EXERCISE
Every line in the records below between the one holding "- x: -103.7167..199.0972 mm" and the one holding "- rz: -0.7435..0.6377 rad", inclusive, is to be set down exactly; all other lines are to be left out.

(Records from a data source)
○ ○ ○ ○ ○
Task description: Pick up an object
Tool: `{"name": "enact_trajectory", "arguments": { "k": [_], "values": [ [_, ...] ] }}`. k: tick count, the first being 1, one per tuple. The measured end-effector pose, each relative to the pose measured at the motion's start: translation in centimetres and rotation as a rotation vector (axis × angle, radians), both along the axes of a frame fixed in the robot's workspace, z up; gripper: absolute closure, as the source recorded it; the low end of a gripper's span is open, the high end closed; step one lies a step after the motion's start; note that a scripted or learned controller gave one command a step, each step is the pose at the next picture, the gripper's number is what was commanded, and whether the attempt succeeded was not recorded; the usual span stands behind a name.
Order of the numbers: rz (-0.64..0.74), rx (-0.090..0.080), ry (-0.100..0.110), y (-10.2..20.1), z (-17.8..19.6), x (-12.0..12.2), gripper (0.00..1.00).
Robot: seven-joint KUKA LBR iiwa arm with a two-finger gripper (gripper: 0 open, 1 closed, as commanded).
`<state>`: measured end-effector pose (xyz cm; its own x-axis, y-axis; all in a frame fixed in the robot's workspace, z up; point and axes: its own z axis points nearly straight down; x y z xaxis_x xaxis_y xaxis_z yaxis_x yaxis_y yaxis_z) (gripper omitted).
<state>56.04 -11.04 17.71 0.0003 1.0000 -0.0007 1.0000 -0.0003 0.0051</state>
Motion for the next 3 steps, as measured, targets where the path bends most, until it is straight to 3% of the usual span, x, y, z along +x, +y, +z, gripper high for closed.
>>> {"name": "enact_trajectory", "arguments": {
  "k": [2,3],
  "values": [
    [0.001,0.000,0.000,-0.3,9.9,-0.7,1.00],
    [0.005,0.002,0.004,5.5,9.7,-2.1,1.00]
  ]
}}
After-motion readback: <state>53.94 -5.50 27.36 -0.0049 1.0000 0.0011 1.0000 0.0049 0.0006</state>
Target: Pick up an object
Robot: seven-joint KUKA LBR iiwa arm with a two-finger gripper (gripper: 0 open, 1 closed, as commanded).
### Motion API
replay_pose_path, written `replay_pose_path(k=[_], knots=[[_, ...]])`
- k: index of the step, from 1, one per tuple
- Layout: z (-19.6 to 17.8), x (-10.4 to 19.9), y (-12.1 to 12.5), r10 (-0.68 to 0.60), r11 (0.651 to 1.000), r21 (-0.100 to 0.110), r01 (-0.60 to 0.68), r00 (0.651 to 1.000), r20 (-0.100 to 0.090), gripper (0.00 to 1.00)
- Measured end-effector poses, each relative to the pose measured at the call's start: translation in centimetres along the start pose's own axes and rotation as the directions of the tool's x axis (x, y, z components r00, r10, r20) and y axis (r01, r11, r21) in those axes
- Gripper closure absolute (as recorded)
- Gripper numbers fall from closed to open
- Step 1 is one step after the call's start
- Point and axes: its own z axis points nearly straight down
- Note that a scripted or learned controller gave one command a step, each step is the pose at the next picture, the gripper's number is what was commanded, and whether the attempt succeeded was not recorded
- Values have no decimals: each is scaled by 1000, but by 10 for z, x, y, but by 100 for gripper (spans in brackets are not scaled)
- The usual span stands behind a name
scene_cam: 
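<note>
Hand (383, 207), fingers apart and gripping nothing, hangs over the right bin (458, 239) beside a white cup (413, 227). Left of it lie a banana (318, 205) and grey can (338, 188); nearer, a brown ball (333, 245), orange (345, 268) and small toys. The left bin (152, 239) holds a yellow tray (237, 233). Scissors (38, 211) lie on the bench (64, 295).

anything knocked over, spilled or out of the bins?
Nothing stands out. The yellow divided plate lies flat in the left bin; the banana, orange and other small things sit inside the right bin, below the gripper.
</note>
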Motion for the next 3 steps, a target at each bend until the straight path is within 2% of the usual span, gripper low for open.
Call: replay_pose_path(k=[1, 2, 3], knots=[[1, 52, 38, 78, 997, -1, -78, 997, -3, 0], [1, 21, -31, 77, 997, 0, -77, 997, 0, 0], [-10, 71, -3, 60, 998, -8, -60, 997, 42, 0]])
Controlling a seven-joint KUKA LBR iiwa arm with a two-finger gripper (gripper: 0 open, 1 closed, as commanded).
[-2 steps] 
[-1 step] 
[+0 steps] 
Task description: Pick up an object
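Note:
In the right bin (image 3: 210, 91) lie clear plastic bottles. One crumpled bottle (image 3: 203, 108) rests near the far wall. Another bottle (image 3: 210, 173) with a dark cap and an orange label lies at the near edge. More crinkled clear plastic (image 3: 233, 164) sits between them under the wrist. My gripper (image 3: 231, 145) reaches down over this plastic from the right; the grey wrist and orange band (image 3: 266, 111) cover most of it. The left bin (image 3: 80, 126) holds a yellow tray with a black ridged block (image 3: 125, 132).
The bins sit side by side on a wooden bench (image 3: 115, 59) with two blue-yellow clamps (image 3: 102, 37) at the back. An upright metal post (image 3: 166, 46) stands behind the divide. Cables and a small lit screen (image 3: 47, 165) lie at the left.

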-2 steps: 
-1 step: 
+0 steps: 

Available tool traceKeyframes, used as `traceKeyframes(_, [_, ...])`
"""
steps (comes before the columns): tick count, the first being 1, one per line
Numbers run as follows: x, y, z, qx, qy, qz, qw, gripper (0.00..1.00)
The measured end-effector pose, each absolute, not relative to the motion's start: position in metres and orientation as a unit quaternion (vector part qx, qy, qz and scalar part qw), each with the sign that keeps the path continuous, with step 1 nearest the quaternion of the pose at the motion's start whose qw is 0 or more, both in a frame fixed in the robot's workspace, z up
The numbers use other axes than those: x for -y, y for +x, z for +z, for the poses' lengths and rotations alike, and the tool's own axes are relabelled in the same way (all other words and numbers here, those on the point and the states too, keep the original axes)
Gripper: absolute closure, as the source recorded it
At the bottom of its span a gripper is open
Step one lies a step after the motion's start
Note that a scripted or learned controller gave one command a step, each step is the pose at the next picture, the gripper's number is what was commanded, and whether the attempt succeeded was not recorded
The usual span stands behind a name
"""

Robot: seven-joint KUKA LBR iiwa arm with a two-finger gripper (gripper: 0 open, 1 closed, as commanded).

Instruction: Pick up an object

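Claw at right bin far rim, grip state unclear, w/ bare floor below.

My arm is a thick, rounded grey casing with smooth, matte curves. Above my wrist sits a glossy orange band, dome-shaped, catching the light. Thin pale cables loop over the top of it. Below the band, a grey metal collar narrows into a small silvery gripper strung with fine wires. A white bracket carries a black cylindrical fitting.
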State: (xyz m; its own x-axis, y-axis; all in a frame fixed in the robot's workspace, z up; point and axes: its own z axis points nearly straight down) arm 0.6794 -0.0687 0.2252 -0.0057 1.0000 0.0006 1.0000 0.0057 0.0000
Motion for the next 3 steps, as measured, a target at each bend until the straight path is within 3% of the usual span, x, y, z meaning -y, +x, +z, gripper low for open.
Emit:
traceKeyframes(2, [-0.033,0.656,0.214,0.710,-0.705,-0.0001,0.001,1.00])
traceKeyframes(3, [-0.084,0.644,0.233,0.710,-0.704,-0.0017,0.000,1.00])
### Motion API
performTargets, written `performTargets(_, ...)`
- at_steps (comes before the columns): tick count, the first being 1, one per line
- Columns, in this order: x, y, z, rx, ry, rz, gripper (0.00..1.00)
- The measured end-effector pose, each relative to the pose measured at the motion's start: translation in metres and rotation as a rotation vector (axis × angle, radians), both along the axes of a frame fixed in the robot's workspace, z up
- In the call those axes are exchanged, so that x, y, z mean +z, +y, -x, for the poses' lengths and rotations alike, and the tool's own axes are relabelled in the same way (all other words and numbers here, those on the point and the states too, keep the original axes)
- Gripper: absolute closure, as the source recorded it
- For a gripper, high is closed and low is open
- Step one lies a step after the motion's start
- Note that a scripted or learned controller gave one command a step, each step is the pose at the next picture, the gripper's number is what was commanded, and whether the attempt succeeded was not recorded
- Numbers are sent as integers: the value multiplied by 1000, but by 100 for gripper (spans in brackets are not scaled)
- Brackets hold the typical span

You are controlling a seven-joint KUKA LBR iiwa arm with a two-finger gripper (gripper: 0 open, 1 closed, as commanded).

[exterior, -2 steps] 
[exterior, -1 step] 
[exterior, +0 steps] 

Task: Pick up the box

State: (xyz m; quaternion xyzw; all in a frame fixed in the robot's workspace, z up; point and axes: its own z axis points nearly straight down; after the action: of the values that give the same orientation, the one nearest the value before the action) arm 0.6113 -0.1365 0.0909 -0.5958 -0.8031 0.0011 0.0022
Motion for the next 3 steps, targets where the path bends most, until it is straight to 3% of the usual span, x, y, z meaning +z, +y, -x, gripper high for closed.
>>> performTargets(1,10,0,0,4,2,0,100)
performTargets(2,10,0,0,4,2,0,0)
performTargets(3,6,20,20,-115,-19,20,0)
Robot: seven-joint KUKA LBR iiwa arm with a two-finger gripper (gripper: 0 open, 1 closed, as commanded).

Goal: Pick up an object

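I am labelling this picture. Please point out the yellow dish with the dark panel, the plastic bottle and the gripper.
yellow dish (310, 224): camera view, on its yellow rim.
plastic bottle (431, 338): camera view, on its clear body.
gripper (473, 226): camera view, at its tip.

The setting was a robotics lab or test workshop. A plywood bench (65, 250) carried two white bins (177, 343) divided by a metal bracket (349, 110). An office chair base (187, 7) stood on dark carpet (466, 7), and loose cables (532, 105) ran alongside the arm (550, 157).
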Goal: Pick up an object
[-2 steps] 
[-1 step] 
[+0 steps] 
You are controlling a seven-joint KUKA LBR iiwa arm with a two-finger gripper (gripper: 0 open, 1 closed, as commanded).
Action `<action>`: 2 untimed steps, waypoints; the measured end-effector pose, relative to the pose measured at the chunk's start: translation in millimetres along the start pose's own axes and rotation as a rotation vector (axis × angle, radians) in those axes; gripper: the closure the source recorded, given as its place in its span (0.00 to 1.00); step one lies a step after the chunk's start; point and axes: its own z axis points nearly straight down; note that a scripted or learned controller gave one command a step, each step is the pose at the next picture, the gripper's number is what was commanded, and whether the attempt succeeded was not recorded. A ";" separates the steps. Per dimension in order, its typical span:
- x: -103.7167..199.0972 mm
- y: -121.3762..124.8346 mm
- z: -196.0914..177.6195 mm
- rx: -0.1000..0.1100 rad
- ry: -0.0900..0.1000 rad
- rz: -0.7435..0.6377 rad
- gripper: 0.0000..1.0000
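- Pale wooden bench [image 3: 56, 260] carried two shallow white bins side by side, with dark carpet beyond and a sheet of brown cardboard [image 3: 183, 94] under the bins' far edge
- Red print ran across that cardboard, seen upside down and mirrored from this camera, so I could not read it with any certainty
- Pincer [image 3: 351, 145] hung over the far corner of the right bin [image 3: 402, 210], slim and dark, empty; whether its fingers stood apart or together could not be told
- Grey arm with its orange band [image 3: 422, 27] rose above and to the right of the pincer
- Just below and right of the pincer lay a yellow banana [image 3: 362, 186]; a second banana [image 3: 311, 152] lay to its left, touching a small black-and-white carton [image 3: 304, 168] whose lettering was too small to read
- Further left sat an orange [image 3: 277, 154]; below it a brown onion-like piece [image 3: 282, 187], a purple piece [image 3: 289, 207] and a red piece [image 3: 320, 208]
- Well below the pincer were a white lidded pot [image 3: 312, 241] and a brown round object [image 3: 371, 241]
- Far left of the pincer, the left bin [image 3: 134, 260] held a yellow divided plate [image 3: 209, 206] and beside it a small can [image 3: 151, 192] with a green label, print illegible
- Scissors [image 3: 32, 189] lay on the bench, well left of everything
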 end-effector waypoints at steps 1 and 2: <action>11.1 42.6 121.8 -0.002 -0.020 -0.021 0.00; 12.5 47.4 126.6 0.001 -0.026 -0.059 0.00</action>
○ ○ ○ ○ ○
TASK RESULT
- x: -103.7167..199.0972 mm
- y: -121.3762..124.8346 mm
- z: -196.0914..177.6195 mm
- rx: -0.1000..0.1100 rad
- ry: -0.0900..0.1000 rad
- rz: -0.7435..0.6377 rad

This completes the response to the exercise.